Question: Suppose $n$ samples are taken from the following distribution:
$f(x)=\frac{x}{\beta} e^{-x^{2} /(2 \beta)}$
where $x$ and $\beta$ are positive. $E(X_i^{2}) = 2\beta$ and $E(X_i) = \sqrt{\frac{\beta \pi}{2}}$, now we are asked to find moment estimator and maximum likelihood estimator for $\beta$.
Here are my approaches that the results of which for some reason are not consistent between the two approaches (My maximum likelihood estimator is the negative of the moment estimator!):
Moment estimator method:
$E[x]=\bar{x} \rightarrow \sqrt{\frac{\beta \pi}{2}}=\bar{x} \rightarrow \frac{\beta \pi}{2}=\bar{x}^{2} \rightarrow \beta=2 \bar{x}^{2} / \pi$
Maximum likelihood method:
$L(\beta)=\prod_{i=1}^{n} f\left(x_{i} ; \beta\right)=\prod_{i=1}^{n} \frac{x_{i}}{\beta} e^{-x_{i}^{2}/(2 \beta)}$
$ \ \ \ \ \ \ \ \ =\beta^{-n}\left(\prod_{i=1}^{n} x_{i}\right) \exp \left(\frac{-\sum_{i=1}^{n} x_{i}^{2}}{2 \beta}\right)$
$\operatorname{lag} L(\beta)=-n \log \beta+\sum_{i=1}^{n} \log x_{i}-\frac{\sum_{i=1}^{n} x_{i}^{2}}{2 \beta}$
$\frac{d}{d \beta} \log L(\beta)=\frac{-n}{\beta}+\frac{\sum_{i=1}^{n} x_{i}^{2}}{2 \beta^{2}}=0$
$\frac{\sum_{i=1}^{n} x_{i}^{2}}{2 \beta}=n \rightarrow \beta=\frac{1}{2} \times \frac{\sum_{i=1}^{n} x_{i}^{2}}{n} = \frac{E(X_i^{2})}{2}$
$E(X_i^{2}) = Var(X_i) - E(X_i)^2 = 2\beta - \frac{\beta \pi}{2} - \bar{X}^2$
Hence $\beta=-2 \bar{x}^{2} / \pi$
Can't find the problem of my solutions, can anyone help?
Your method of moments estimator is correct. Clearly, your maximum likelihood calculation cannot be correct.

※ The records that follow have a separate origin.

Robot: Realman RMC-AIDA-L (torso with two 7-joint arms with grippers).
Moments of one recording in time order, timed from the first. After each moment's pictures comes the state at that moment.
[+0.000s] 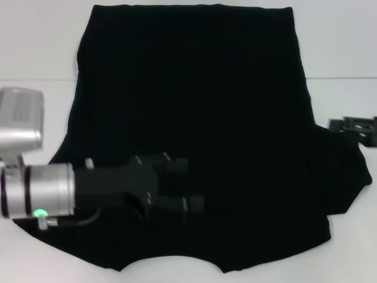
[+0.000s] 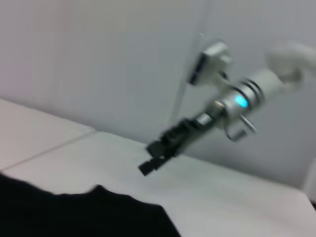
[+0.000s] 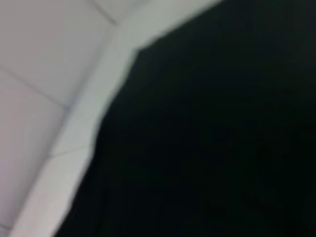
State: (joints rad) left arm -0.60 -2.14 0.61 0.60 2.08 1.66 -1.27; right arm 0.60 1.86 -0.64 -0.56 -2.11 -1.38 2.28
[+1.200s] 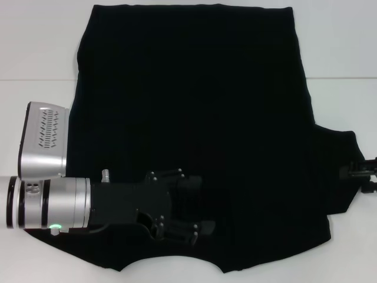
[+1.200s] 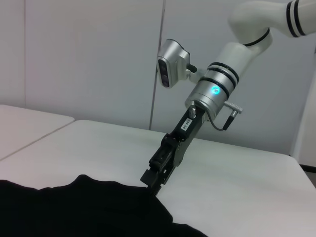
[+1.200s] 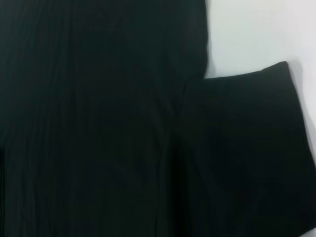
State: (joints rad) left arm -0.59 -2.16 0.70 0.60 2.08 1.61 -1.15; right arm 0.65 1.87 -0.59 -0.52 -2.44 -1.34 2.51
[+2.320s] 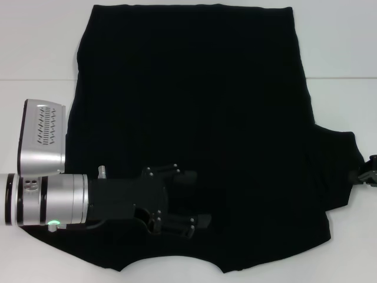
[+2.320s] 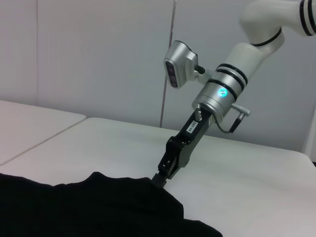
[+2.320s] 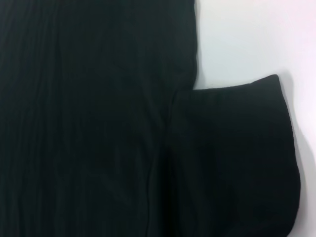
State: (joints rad) left arm -0.59 -2.15 0.69 0.60 2.08 1.59 -1.15; right arm 0.65 1.89 -0.60 -0.52 -2.45 -1.26 2.52
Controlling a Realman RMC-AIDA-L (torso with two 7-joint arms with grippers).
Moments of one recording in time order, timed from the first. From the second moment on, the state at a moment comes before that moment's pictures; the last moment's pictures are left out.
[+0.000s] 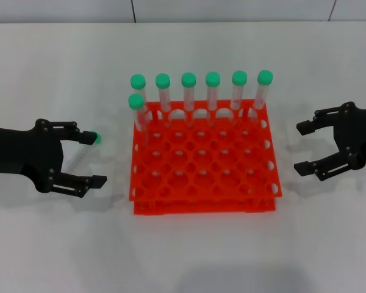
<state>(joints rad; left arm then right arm) -0.42 -2.02 0.82 1.07 2.16 1.75 -1.42 0.56 1.93 -1.08 -0.96 -2.01 -1.61 1.59</state>
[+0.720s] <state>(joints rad) -0.42 -2.02 0.82 1.07 2.16 1.75 -1.42 0.57 1.93 -1.09 -0.96 -2.01 -1.62 1.59</state>
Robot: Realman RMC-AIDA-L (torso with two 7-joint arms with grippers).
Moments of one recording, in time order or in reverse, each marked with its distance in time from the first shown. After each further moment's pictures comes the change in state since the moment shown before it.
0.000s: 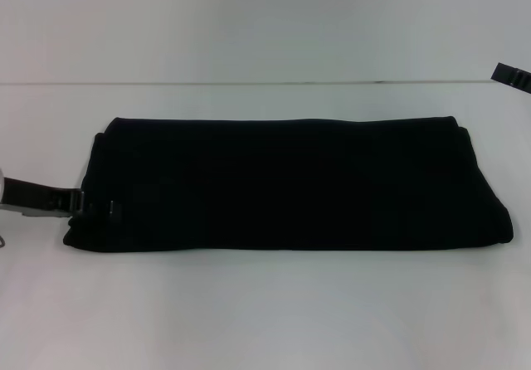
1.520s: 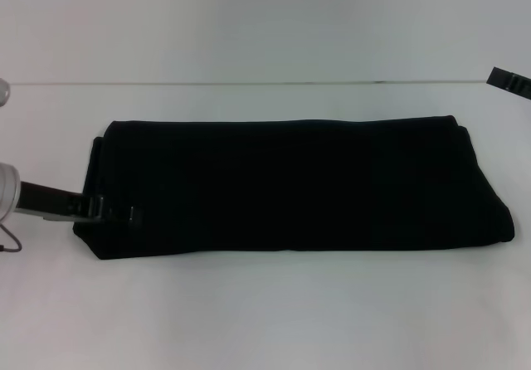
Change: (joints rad) left arm -0.014 -0.004 0.003 -0.027 -0.028 0.049 0.036; right arm -0.003 0.006 0.000 0.000 -0.003 -0.012 -0.004
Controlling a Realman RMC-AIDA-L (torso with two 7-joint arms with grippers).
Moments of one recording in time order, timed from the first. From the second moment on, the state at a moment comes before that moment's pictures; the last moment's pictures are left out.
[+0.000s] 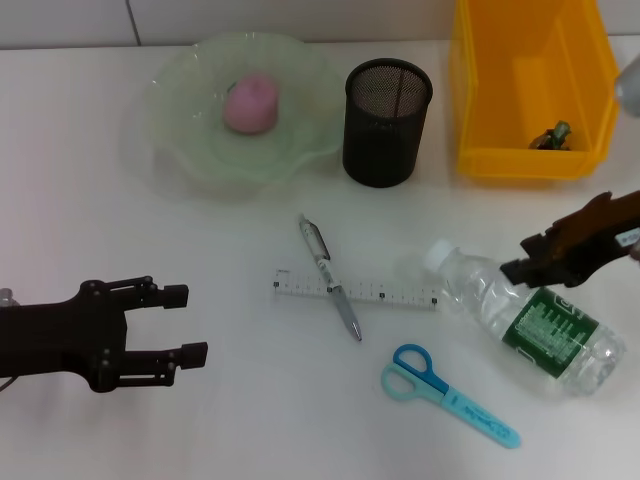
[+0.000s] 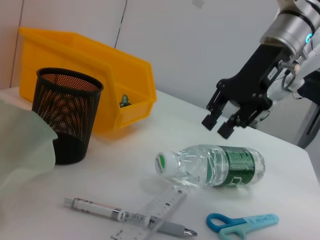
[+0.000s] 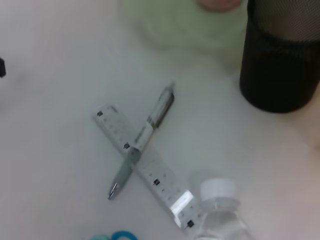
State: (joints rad) left arm -0.32 -1.98 0.86 0.66 1.92 1.72 -1.31; right arm 0.37 2.08 -1.29 -1.61 -2.44 -1.66 2.44
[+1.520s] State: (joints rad) left arm -0.32 -1.99 0.86 0.66 1.92 1.72 -1.30; right arm 0.52 2.09 -1.37 -1.34 -2.56 -1.58 2.52
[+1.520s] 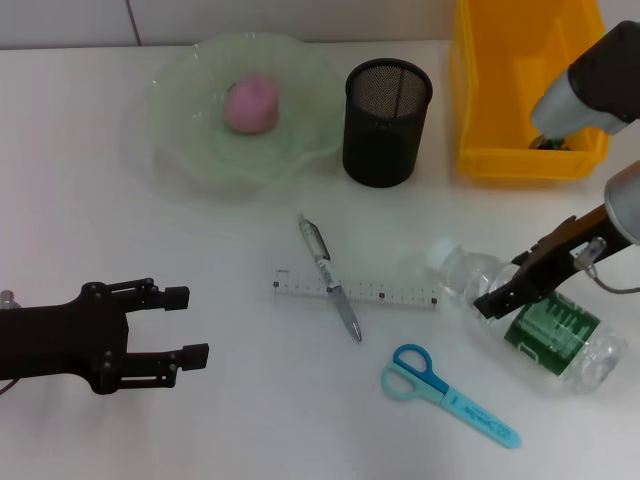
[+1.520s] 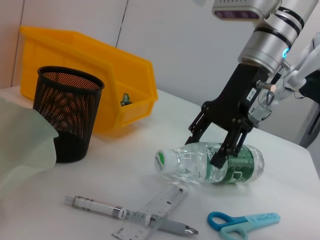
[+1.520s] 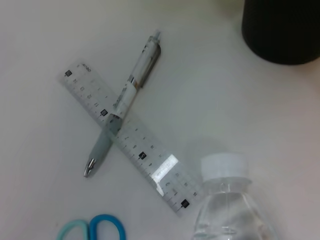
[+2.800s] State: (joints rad) left arm -0.32 -1.99 0.84 0.66 1.92 1.74 -1.31; right arm 0.25 2.08 -1.14 -1.43 -2.19 -1.56 2.18
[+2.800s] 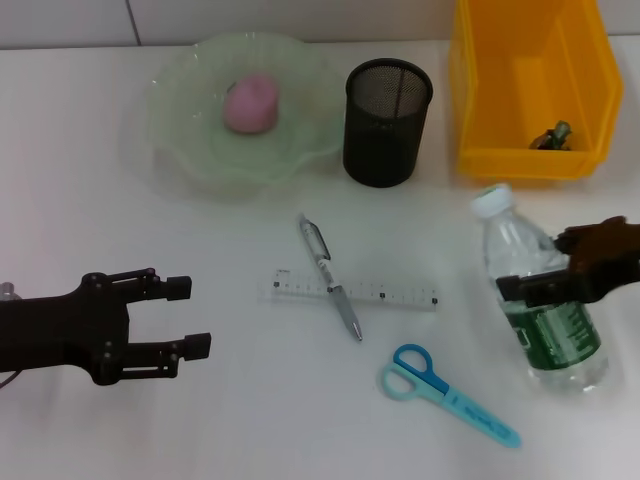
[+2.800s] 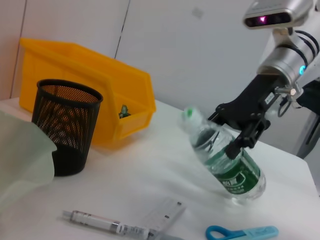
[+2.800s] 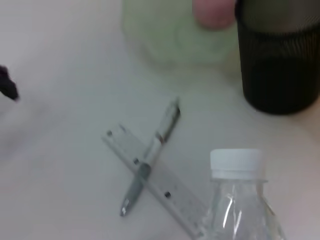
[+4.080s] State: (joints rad) left arm -0.42 -2.06 0.79 0.64 1.85 1.73 -1.28; right arm 0.22 2.07 -0.42 -0.51 -1.75 -1.75 0.94
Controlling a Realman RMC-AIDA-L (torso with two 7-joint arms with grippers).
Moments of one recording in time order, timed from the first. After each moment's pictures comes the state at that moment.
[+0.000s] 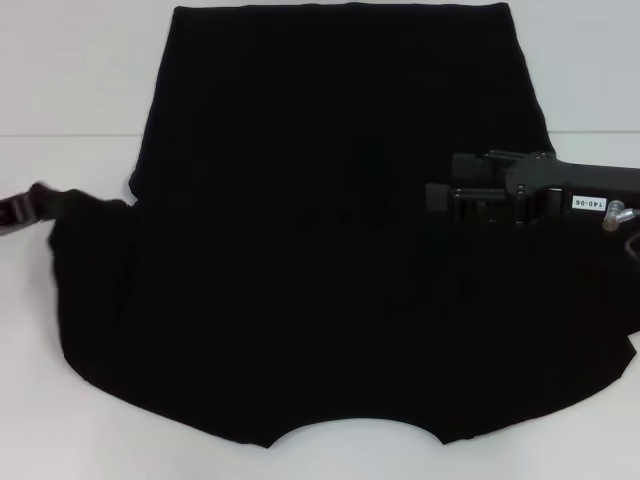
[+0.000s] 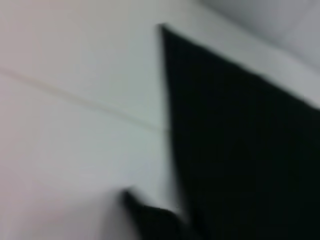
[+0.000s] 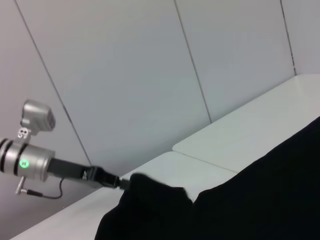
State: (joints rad) left arm -0.59 -2.03 0.32 0.80 2.38 1.22 -2.17; right arm 0.67 2.04 -0.67 -0.68 -1.95 -1.49 1.64
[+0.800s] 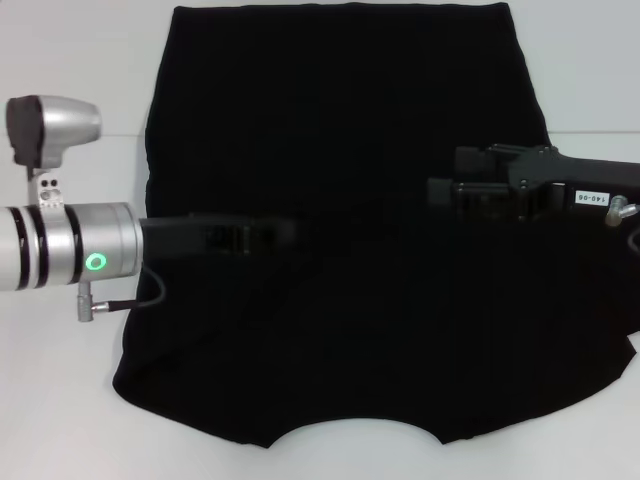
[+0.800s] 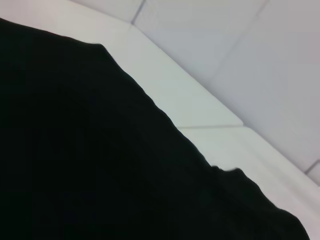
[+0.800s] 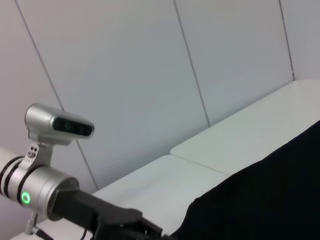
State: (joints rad) left arm -0.71 -2.16 0.53 0.69 2.22 1.32 -1.87; right arm 0.67 2.04 -0.67 -0.68 -1.94 -1.49 1.62
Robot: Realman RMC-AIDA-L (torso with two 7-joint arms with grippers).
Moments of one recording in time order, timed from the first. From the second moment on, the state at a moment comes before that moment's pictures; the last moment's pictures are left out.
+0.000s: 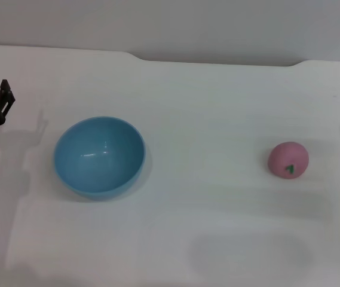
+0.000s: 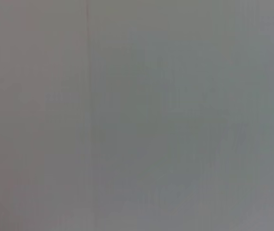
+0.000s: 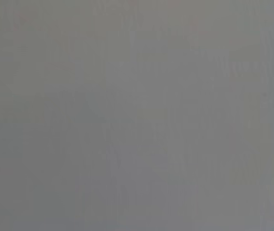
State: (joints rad) left arm -0.41 -2.07 0.59 -0.08 0.71 1.20 -0.15; right arm 0.49 2.08 -0.36 0.19 -0.95 -1.29 0.25
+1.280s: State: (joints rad) left arm -0.33 -1.92 1.40 0.89 1.01 0.48 -1.42; right arm 0.49 2.08 -0.36 0.19 -0.96 -1.29 0.25
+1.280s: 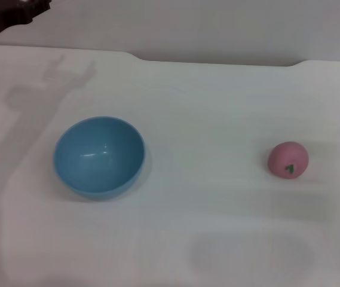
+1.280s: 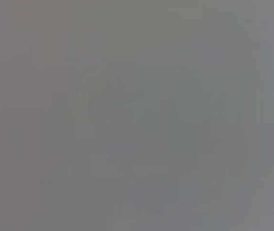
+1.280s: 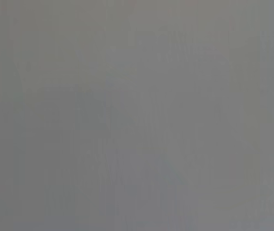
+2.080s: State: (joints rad) left arm -0.48 -2.03 0.99 1.39 2.59 1.51 -2.47; right arm 0.49 2.08 -0.36 0.18 -0.95 -1.27 0.25
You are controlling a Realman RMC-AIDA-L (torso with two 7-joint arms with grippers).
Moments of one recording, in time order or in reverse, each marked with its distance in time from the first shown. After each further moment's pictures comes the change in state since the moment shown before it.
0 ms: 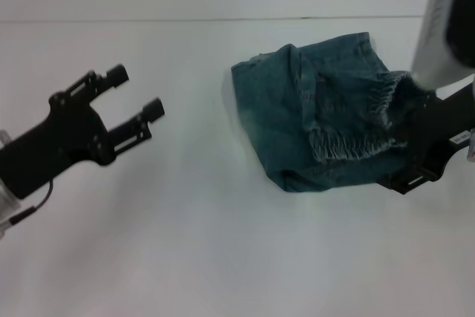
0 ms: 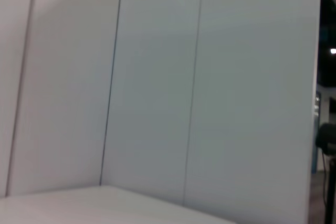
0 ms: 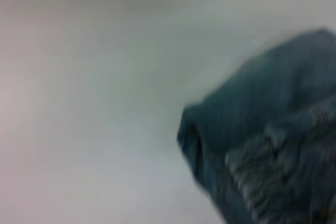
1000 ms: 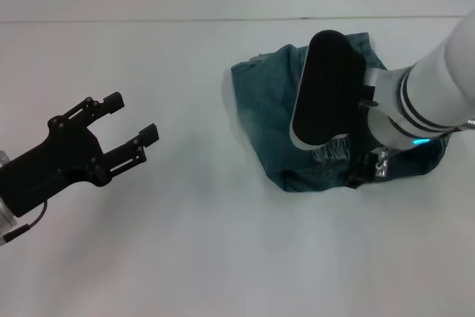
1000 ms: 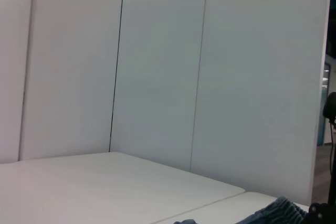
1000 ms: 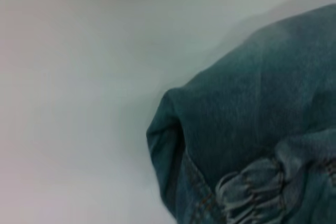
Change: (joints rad) left arm 0.007 0.003 -0.070 -0.028 0.120 -0.018 0.020; right arm 0.089 0.014 -0.519 0.212 -0.291 0.344 0.301
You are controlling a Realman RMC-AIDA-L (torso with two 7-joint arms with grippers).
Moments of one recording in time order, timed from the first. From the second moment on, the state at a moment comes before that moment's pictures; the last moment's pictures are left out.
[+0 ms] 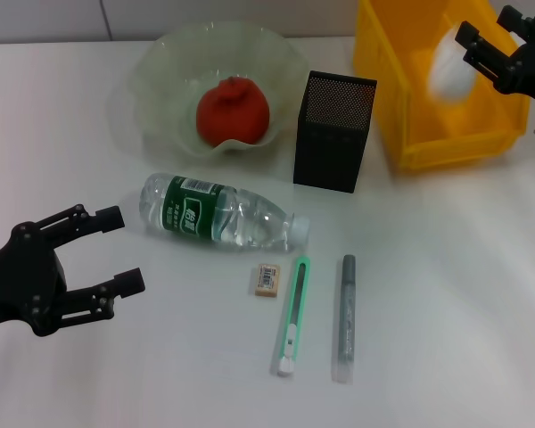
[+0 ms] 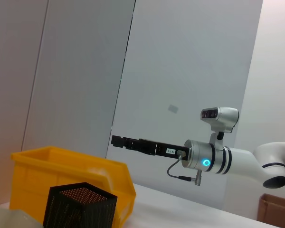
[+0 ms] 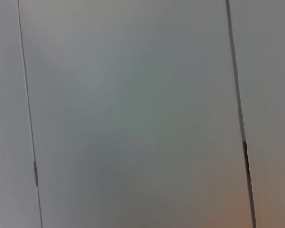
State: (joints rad) left arm -0.28 -1.93 0.87 0.44 1.63 1.83 -1.04; right arm 0.49 2.08 -0.71 -0.40 -1.26 -1.17 0.88
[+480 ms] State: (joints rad) left arm -0.28 -1.93 0.86 0.44 1.63 1.84 -1.04; right arm 0.49 2.08 -0.71 -0.40 -1.26 -1.17 0.88
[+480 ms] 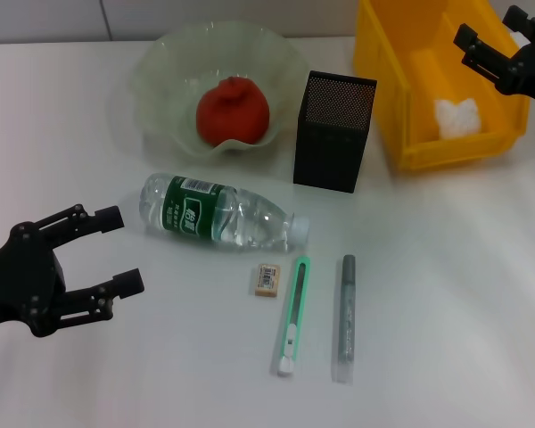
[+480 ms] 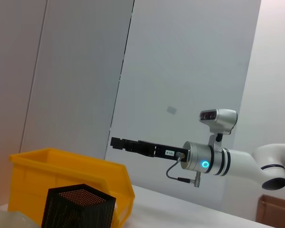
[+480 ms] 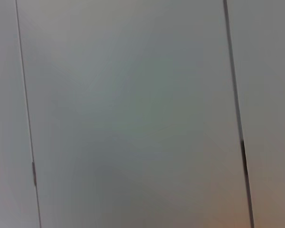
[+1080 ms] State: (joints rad) left arm -0.28 -1.93 0.86 0.44 1.63 1.84 -1.04; right arm 0.48 2.08 -0.71 -0.40 -1.26 -1.18 0.88
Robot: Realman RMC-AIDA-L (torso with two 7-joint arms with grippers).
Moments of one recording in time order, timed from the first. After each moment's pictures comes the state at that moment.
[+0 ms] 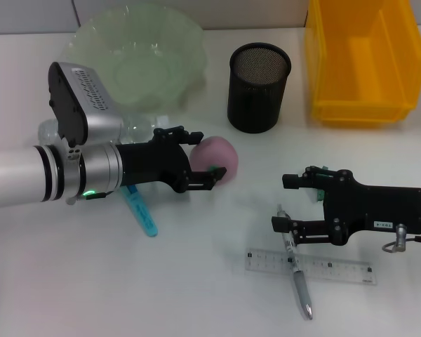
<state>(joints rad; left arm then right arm) -0.63 -2.08 1.34 0.39 1.50 0.98 -1.06 0.48 2.07 -0.76 -0.44 -1.97 -1.55 1.06</state>
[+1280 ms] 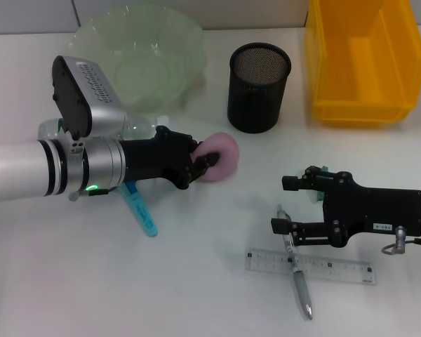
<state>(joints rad) -0.65 -2.08 1.35 0.39 1.50 0.97 -1.11 0.48 2.07 -0.76 -0.44 -1.97 -1.55 1.06</state>
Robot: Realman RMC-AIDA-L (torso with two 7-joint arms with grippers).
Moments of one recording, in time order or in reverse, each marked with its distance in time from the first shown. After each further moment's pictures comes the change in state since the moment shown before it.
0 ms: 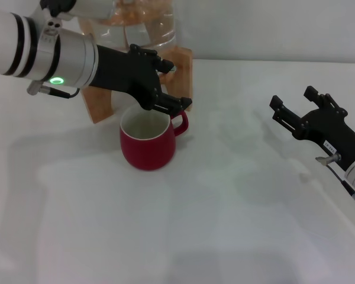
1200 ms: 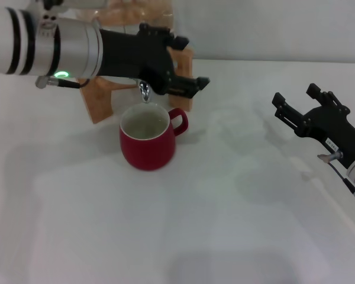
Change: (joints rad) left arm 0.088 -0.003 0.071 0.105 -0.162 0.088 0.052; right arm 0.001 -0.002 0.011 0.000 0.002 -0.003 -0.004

The likelihood function for a sample $\boldsymbol x = (x_1, \ldots, x_n)$ is proportional to $$\mathcal L(\beta \mid \boldsymbol x) \propto \beta^{-n} \exp \left(- \frac{1}{2\beta} \sum_{i=1}^n x_i^2 \right)$$ so that the log-likelihood is $$\ell(\beta \mid \boldsymbol x) = -n \log \beta - \frac{n \overline{x^2}}{2\beta} ,$$ where $\overline{x^2}$ is the sample second moment; i.e., the mean of the square of the sample. Consequently we search for critical points satisfying $$0 = \frac{\partial \ell}{\partial \beta} = -\frac{1}{\beta} + \frac{\overline{x^2}}{2\beta^2},$$ hence $$\hat \beta = \frac{\overline{x^2}}{2}.$$ This of course is different than the method of moments estimator, but they are both asymptotically consistent.